Given $(f(t)) _{t \ge 0}$, a stochastic process with almost sure continuous paths adapted to the filtration $\mathcal{F}_t = \sigma(W_s : s\le t)$, where $W_s$ is a wiener process.
If we define $$ f_n(t) = \begin{cases} n\int_{\frac{k-1}{n}}^{\frac{k}{n}}f(s)ds, & \frac{k}{n} \le t < \frac{k+1}{n} ~\text{for}~ k = 1, 2, \cdots, n^2-1 \\ 0, & \text{otherwise} \end{cases} $$ why is $(f_n(t))_{t \ge 0}$ a sequence of random step processes? Furthermore, why do we have $$ \lim_{n\to\infty} \int_{0}^N |f(t)-f_n(t)|^2dt = 0, $$ for any fixed $N$ by the continuity path property of $f$?
1) From Jensen, $$\left(\frac{1}{b-a}\int_a^b f\right)^2\leq \frac{1}{b-a}\int_a^b f^2.$$ Take $a=\frac{k-1}{n}$ and $b=\frac{k}{n}$ yields $$\left(\int_{(k-1)/n}^{k/n} f\right)^2=\frac{1}{n^2}\left(n\int_{(k-1)/n}^{k/n}f\right)^2\leq \frac{1}{n}\int_{(k-1)/n}^{k/n}f^2,$$ and thus your result.
2) If $\mathbb E[\int_0^\infty f^2]<\infty $, then $\int_0^\infty f^2<\infty $ a.s. Now, you can prove that if $\int_0^\infty f^2$ converges, then $\lim_{N\to \infty }\int_N^\infty f^2=0$ (which is rather straightforward...)

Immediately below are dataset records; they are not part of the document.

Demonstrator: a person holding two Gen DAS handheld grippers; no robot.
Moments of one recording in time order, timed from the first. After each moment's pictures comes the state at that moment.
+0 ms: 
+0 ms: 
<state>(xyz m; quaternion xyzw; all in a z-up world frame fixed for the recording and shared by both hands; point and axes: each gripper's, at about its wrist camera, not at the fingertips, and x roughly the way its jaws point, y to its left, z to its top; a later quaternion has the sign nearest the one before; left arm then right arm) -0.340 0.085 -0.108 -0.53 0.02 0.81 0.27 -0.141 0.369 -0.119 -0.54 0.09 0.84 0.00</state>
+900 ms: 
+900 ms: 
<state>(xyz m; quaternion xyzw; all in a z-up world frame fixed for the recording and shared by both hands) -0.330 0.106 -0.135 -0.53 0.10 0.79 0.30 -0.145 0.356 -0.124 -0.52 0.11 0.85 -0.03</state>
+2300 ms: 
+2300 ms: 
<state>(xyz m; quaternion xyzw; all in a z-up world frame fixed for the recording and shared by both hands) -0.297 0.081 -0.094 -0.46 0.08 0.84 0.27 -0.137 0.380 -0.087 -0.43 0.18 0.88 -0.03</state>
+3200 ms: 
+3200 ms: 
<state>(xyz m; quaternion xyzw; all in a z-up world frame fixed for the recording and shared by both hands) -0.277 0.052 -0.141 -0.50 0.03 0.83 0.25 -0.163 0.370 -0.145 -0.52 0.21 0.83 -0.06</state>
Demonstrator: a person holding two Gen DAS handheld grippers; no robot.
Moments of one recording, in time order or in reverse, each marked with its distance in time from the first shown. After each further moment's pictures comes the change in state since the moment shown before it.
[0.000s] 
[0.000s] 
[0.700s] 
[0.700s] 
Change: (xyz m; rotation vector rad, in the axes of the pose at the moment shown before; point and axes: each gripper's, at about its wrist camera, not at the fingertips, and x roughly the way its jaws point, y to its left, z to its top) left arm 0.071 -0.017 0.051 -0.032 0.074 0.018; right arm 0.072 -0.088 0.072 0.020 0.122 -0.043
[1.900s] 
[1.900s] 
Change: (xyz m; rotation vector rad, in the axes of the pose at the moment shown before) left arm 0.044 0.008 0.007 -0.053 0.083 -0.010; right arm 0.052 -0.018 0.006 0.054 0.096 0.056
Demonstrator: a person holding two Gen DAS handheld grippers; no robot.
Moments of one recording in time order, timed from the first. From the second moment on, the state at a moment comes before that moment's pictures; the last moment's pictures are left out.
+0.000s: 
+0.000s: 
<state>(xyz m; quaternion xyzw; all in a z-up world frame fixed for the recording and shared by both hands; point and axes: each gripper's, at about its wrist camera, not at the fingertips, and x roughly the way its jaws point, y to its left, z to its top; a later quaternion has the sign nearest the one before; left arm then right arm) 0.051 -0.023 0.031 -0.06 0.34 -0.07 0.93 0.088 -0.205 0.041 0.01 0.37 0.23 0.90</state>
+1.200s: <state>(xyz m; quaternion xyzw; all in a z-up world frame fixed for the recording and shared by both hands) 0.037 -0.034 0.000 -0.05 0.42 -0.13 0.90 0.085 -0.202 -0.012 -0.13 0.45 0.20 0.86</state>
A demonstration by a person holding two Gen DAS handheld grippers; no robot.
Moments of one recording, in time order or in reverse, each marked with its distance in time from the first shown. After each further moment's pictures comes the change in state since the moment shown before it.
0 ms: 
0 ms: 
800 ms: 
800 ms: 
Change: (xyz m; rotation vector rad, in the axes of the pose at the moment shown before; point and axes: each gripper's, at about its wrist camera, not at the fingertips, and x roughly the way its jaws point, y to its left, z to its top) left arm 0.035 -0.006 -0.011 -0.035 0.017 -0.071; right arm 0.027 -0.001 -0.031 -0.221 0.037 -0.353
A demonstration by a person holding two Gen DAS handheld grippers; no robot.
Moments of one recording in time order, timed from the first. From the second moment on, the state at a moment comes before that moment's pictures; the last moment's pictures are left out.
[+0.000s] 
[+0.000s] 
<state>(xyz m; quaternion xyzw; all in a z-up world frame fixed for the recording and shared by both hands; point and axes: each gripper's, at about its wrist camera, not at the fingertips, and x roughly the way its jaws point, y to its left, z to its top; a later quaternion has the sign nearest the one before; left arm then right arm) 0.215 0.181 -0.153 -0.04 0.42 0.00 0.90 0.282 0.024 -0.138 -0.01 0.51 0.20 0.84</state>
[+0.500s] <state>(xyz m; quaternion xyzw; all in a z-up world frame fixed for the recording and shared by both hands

3) \begin{align*} \int_0^N|f(t)-f_n(t)|^2\,\mathrm d t&=\int_0^N\left|n\int_{(\lfloor tn\rfloor-1)/n }^{\lfloor nt\rfloor/n }f(t)-f(u)\,\mathrm d u\right|^2\,\mathrm d t\\ &\leq \int_0^N\underbrace{\int_{(\lfloor tn\rfloor-1)/n }^{\lfloor nt\rfloor/n }|f(t)-f(u)|^2\,\mathrm d u}_{:=I_n(t)}\,\mathrm d t \end{align*}
where the last inequality follow from 1). Finally, you have that $I_n(t)\to 0$ when $n\to \infty $ and $|I_n(t)|\leq 4\|f\|_{L^\infty (0,N)} $, and thus $(I_n)$ is uniformly bounded. Therefore, Dominated convergence theorem allow you to conclude.